*What is required:*
The response should consist of the records that follow, repeated exactly.

(Beginning of Exercise data)

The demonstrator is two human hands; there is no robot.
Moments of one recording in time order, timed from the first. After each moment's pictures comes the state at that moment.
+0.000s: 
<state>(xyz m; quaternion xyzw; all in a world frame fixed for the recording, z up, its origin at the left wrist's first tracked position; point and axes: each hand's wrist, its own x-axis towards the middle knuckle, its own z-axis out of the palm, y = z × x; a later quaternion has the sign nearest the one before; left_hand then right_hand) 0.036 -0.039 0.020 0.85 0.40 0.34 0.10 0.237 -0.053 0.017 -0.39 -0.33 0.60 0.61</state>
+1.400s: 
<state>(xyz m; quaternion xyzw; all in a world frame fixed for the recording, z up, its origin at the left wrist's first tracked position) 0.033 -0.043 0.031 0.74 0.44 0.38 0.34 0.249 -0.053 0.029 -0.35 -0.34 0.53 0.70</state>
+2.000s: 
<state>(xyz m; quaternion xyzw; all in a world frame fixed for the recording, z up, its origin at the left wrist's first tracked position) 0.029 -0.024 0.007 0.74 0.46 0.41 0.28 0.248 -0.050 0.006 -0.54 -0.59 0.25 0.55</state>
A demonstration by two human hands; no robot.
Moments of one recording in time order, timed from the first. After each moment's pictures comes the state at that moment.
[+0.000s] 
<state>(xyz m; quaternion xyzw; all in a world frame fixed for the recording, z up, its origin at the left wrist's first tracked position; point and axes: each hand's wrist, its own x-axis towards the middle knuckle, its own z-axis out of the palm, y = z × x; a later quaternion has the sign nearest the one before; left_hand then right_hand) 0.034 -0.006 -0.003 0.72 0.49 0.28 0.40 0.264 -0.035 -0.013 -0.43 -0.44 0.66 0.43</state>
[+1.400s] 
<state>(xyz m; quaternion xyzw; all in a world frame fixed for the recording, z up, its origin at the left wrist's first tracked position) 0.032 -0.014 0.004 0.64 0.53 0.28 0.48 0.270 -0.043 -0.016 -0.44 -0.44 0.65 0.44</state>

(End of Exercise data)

*Task answer:*
The demonstrator is two human hands; there is no robot.
Moments of one recording in time order, timed from the first. After each moment's pictures comes the state at that moment.
+0.000s: 
<state>(xyz m; quaternion xyzw; all in a world frame fixed for the recording, z up, its origin at the left wrist's first tracked position; point and axes: each hand's wrist, its own x-axis towards the middle knuckle, its own z-axis out of the palm, y = z × x; a later quaternion has the sign nearest the one before; left_hand then right_hand) 0.036 -0.039 0.020 0.85 0.40 0.34 0.10 0.237 -0.053 0.017 -0.39 -0.33 0.60 0.61</state>
+1.400s: 
<state>(xyz m; quaternion xyzw; all in a world frame fixed for the recording, z up, its origin at the left wrist's first tracked position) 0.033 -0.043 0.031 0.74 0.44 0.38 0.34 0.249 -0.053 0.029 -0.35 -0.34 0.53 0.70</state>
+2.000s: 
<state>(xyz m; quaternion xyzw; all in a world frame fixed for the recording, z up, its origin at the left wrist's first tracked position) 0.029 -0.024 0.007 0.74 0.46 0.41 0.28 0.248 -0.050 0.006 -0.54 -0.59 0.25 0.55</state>
A demonstration by two human hands; no robot.
Moments of one recording in time order, timed from the first. After each moment's pictures comes the state at that moment.
[+0.000s] 
<state>(xyz m; quaternion xyzw; all in a world frame fixed for the recording, z up, its origin at the left wrist's first tracked position; point and axes: each hand's wrist, its own x-axis towards the middle knuckle, its own z-axis out of the palm, y = z × x; a later quaternion has the sign nearest the one before; left_hand then right_hand) 0.034 -0.006 -0.003 0.72 0.49 0.28 0.40 0.264 -0.035 -0.013 -0.43 -0.44 0.66 0.43</state>
[+1.400s] 
<state>(xyz m; quaternion xyzw; all in a world frame fixed for the recording, z up, its origin at the left wrist's first tracked position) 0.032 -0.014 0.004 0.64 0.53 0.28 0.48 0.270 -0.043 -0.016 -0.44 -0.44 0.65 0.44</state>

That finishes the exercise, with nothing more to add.